_Directions_
Will you output all of the data below exactly, omitting the images?
--- Input data ---
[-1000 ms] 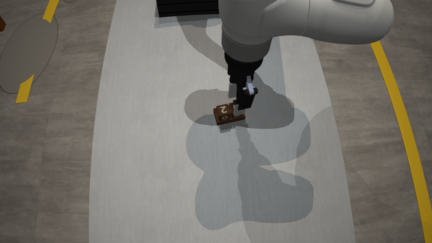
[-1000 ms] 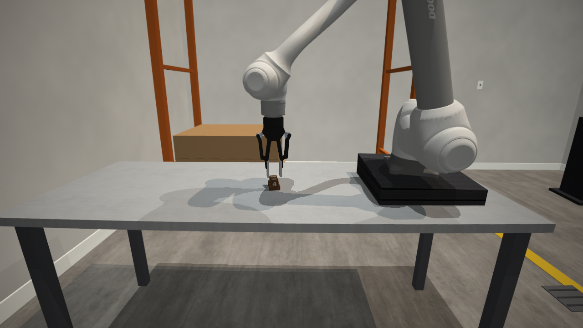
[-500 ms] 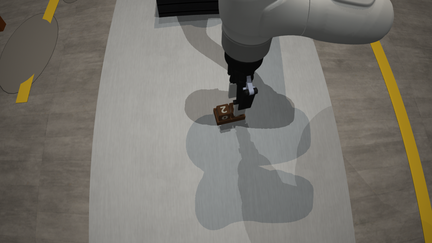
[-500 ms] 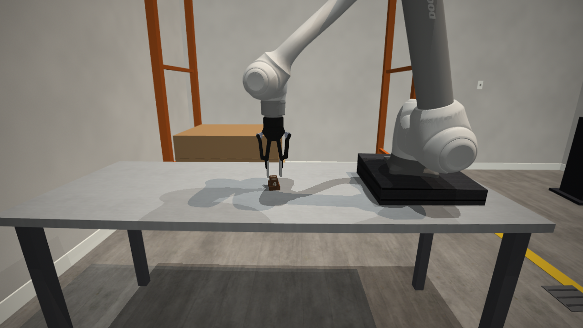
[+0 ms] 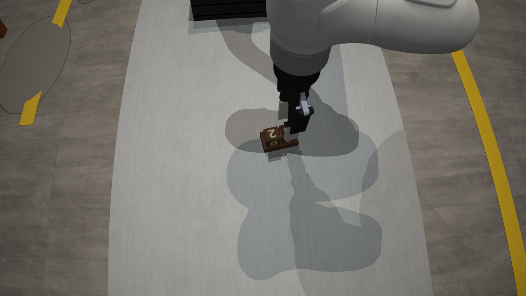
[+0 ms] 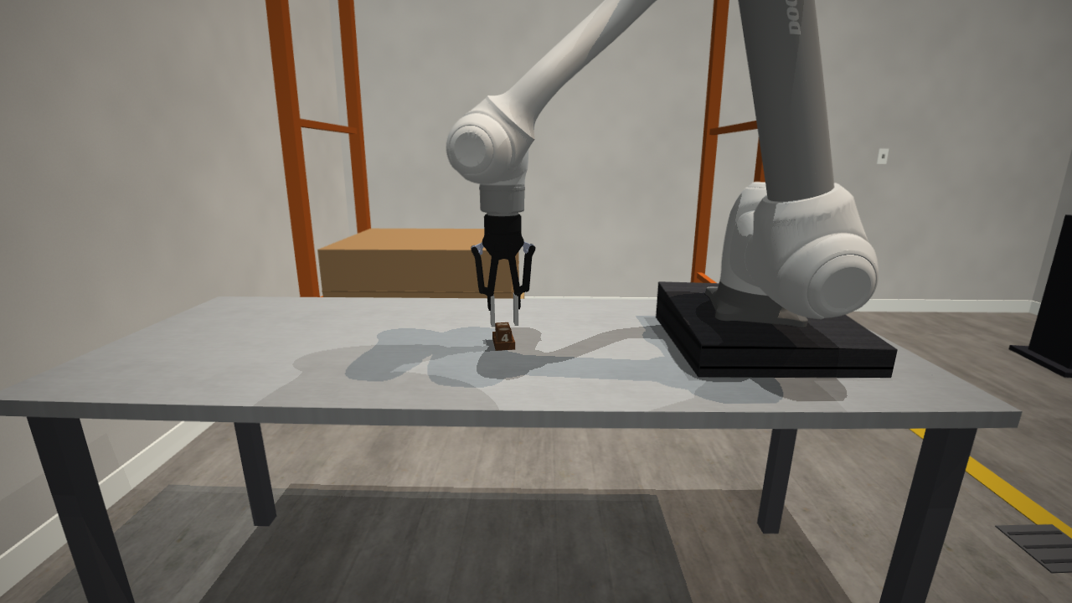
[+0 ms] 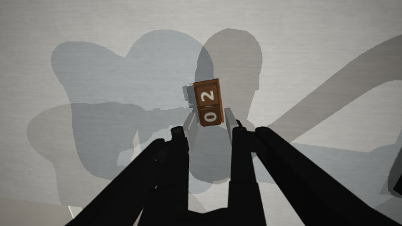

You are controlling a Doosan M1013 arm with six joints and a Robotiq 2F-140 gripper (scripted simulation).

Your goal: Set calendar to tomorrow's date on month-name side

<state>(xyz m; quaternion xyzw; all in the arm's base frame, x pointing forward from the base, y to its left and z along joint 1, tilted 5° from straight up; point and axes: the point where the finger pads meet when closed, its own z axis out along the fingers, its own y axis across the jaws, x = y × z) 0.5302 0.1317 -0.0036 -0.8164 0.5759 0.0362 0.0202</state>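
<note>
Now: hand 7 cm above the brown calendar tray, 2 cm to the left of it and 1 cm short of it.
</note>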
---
_Written solution_
[-1000 ms] 
[-1000 ms] 
[-500 ms] 
[-500 ms] 
[+0 ms] 
[+0 ms] 
[+0 ms] 

You are controlling a Doosan M1013 arm with six joints and a Robotiq 2F-140 gripper (scripted simulation).

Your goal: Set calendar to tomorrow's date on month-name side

<state>(xyz m; quaternion xyzw; all in the arm's base frame, x pointing forward from the base, y to its left and z along joint 1, tilted 5° from straight up; point and axes: the point where the finger pads meet when closed, its own z axis out along the fingers, its own y axis across the jaws, x = y × z) 0.5302 0.1317 -0.0036 -0.8164 0.5759 0.0362 0.0202</state>
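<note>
Now: hand 7 cm above the brown calendar tray, 2 cm to the left of it and 1 cm short of it.
</note>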

The answer has now been finished.